- Cover of The Spire #1, showing Shå

Publication information
- Publisher: Boom! Studios
- Format: Limited series
- Genre: Fantasy, mystery;
- No. of issues: 8

Creative team
- Written by: Simon Spurrier
- Artist: Jeff Stokely
- Letterer: Steve Wands
- Colorist: André May

= The Spire (comics) =

The Spire is an American weird fantasy / mystery comics series written by Simon Spurrier and drawn by Jeff Stokely. The eight-issue limited series has been published since 2015 by Boom! Studios. The series was nominated for an Eisner Award in 2016 for “Best Limited Series”.

It is set in the titular Spire, a vast city in the middle of a deadly wasteland, locked in war with religious zealots and riven by the tension between its rulers and the underclass of "Sculpted", humans who have been hybridized with nonhuman biology. The protagonist is Shå, the city's captain of police, who investigates a series of murders of aristocrats at a time when a new Baroness is crowned and the city's internal and external conflicts are about to come to a head.
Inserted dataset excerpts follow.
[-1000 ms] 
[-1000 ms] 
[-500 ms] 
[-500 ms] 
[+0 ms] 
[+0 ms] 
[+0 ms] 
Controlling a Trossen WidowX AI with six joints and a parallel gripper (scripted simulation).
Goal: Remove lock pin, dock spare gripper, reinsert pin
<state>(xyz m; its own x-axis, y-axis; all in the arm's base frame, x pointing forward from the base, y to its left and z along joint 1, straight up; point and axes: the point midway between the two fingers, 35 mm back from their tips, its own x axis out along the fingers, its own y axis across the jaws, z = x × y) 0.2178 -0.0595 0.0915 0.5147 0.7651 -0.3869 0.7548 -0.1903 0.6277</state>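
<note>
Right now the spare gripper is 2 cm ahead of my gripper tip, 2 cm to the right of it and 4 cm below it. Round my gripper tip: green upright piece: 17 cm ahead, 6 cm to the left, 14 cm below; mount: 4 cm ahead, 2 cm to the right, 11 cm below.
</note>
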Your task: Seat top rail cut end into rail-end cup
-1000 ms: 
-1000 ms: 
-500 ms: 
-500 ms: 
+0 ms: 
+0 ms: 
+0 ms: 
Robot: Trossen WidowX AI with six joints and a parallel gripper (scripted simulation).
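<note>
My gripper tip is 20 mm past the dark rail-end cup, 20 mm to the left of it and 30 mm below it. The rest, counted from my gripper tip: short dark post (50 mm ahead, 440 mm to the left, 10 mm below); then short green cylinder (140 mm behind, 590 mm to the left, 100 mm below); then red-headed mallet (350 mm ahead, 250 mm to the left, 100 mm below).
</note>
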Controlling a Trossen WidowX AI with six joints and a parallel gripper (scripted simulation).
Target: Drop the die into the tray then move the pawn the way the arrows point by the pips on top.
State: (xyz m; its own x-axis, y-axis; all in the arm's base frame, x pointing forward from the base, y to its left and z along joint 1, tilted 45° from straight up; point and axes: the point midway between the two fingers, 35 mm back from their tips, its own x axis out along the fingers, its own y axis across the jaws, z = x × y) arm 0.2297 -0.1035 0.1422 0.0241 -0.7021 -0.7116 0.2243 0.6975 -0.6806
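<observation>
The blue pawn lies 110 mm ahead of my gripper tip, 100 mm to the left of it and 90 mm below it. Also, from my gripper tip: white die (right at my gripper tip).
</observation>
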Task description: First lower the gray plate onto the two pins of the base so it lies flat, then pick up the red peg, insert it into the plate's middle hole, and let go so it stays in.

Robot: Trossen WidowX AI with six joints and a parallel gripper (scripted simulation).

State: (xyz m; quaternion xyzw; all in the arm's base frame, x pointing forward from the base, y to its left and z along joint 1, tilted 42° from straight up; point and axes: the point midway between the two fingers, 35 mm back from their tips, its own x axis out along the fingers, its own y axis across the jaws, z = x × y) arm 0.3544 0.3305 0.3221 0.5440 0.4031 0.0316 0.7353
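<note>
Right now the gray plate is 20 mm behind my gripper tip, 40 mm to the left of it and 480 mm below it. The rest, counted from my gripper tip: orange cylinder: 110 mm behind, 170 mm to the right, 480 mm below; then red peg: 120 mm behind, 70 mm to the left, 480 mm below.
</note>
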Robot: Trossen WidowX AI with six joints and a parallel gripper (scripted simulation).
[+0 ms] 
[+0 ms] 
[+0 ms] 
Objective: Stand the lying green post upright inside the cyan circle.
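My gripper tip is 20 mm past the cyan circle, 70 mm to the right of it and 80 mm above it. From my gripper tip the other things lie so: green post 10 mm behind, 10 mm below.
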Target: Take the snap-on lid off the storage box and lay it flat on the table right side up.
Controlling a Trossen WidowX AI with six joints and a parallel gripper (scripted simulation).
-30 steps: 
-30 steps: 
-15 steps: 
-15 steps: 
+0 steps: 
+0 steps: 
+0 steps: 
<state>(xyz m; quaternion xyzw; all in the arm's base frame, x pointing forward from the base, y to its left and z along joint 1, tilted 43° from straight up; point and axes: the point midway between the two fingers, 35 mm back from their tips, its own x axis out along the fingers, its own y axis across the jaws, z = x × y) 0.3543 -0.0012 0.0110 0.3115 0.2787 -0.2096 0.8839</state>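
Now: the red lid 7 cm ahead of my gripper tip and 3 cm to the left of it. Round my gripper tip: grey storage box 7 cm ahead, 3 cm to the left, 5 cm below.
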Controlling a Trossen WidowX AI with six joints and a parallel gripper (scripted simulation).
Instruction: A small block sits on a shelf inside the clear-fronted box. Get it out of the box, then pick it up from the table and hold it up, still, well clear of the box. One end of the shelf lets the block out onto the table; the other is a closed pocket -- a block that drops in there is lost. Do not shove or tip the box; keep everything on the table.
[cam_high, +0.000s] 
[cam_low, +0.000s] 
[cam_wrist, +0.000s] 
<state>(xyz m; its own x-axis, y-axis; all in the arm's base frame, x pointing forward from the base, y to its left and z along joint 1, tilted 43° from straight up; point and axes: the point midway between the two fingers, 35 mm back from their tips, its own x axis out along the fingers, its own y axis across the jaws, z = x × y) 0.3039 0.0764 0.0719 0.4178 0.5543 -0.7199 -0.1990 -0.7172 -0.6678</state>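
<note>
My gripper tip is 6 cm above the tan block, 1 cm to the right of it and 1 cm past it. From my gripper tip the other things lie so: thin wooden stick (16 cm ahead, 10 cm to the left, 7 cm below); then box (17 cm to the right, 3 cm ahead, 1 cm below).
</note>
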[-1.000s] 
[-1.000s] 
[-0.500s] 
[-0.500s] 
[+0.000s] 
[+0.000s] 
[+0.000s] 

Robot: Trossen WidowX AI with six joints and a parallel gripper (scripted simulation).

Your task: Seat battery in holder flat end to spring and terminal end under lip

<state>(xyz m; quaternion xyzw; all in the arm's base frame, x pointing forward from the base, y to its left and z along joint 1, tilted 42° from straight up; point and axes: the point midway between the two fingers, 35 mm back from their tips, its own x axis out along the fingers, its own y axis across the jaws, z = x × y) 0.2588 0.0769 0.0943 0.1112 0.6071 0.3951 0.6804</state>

Spurrier described the recipe for the series as "one part 'Mad Max,' one part 'Bladerunner,' one part 'Dark Crystal,' one part nutfuck insanity". Paste Magazine characterized the "beguiling" comic as inspired by China Miéville's Bas-Lag and Jeff VanderMeer's Ambergris in creating a world where "the fantastical aspects don’t mitigate the worst aspects of human nature".